Not sure the logic on that works outs. On the day ads are banned tobacco companies see a drop in their costs, but no change to revenue. The price of their cigarettes neither goes up or down.
Without a price change the government can’t benefit because the tax is proportional to the price.
So tobacco companies see a drop in costs, no change in revenue, which results in increased profits.
In the future the government could increase the tax rate, and try to force tobacco companies to drop prices to compensate, which could allow governments to extract the extra profits from reduced adverts. But that doesn’t strike me as the kind of behaviour governments participate in, a little too complicated and risky. Also very likely to have unforeseen consequences as it’s unlikely that every tobacco company was spending the same proportion of revenue on ads.
Not to say that tax rates didn’t go up. Just seems unlikely to be directly linked to the banning of ads. More likely they went up just because they can keep hiking the taxes until all the tobacco companies go bust.
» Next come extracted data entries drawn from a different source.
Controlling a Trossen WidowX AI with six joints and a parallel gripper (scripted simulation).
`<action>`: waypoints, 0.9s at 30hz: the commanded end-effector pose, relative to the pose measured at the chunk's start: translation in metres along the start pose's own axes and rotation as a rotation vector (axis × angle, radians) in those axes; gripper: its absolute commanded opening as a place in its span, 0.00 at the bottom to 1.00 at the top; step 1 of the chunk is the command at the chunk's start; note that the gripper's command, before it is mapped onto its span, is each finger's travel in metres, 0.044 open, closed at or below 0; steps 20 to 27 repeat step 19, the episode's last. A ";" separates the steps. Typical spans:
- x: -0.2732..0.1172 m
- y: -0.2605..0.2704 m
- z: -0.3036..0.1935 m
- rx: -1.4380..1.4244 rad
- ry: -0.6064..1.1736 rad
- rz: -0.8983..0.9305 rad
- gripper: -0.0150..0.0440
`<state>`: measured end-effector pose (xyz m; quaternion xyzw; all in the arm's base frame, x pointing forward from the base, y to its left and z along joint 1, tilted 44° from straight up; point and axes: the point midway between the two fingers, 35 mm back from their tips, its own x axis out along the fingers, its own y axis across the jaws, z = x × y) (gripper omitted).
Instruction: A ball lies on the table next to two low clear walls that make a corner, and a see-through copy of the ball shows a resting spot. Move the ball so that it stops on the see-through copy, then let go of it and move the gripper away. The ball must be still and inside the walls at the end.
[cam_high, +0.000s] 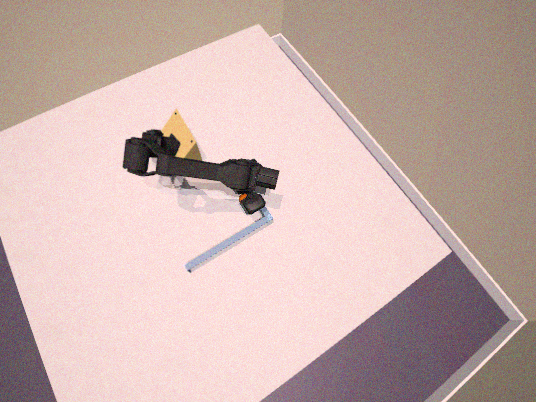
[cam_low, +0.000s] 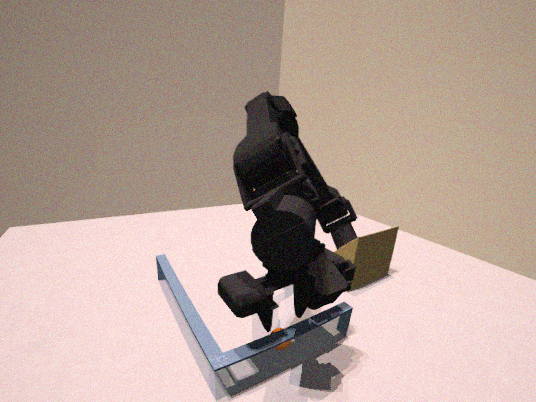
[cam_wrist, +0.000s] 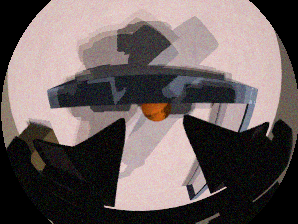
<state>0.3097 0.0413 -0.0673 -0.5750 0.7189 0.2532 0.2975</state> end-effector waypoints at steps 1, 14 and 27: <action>-0.048 0.000 0.001 0.007 -0.020 -0.027 0.72; -0.072 0.001 0.004 0.000 -0.025 -0.047 0.85; -0.098 0.005 0.001 0.001 -0.026 -0.048 1.00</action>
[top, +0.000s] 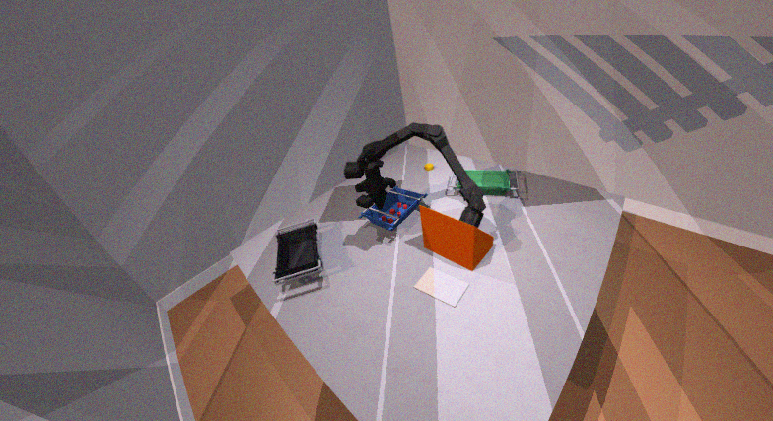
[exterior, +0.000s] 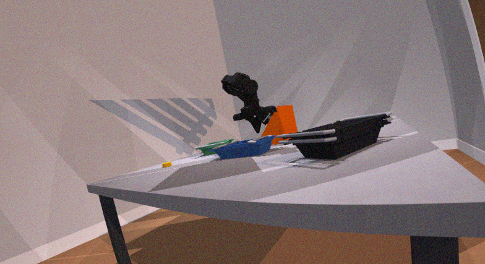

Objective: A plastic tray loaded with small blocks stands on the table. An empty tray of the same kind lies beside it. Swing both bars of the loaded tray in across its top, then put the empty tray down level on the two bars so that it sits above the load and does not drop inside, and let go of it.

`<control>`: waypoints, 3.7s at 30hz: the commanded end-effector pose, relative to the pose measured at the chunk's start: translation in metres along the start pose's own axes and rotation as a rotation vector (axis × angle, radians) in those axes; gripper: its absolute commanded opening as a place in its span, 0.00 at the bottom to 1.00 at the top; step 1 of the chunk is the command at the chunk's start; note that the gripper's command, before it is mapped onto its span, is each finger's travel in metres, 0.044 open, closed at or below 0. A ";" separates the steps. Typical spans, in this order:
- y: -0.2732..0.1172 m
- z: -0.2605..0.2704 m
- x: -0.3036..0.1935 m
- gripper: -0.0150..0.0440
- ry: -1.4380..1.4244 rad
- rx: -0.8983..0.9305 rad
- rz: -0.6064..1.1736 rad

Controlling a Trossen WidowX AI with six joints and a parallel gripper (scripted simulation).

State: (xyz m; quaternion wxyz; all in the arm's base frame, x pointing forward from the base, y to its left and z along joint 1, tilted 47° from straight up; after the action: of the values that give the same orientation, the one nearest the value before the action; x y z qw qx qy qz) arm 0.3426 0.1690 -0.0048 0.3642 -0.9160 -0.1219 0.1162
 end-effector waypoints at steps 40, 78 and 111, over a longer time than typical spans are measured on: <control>0.000 0.000 0.000 0.25 0.000 0.000 0.000; -0.017 -0.278 -0.111 1.00 1.424 0.151 0.095; 0.007 -0.341 -0.328 1.00 2.783 -0.024 -0.022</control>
State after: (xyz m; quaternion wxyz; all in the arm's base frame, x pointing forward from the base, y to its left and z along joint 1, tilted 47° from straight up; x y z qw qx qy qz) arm 0.1343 -0.1477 0.2809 0.1775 -0.2771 0.3245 -0.8868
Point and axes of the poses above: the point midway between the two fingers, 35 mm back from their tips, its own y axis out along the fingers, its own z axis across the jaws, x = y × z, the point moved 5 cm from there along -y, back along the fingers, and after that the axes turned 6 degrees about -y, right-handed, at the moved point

It's taxed beyond affordability in Canada already - at $12+ per pack, a pack-a-day smoker is spending $360/mo on smokes, which is not an insignificant chunk of change for many people. The number of people who I personally know for whom the cost was the driving factor in finally quitting is sizeable, and so it definitely works....
You're correct, government in the USA and Australia for instance, is massively profit-taking via the taxes to the point that they are taking in more revenue per pack than the tobacco companies.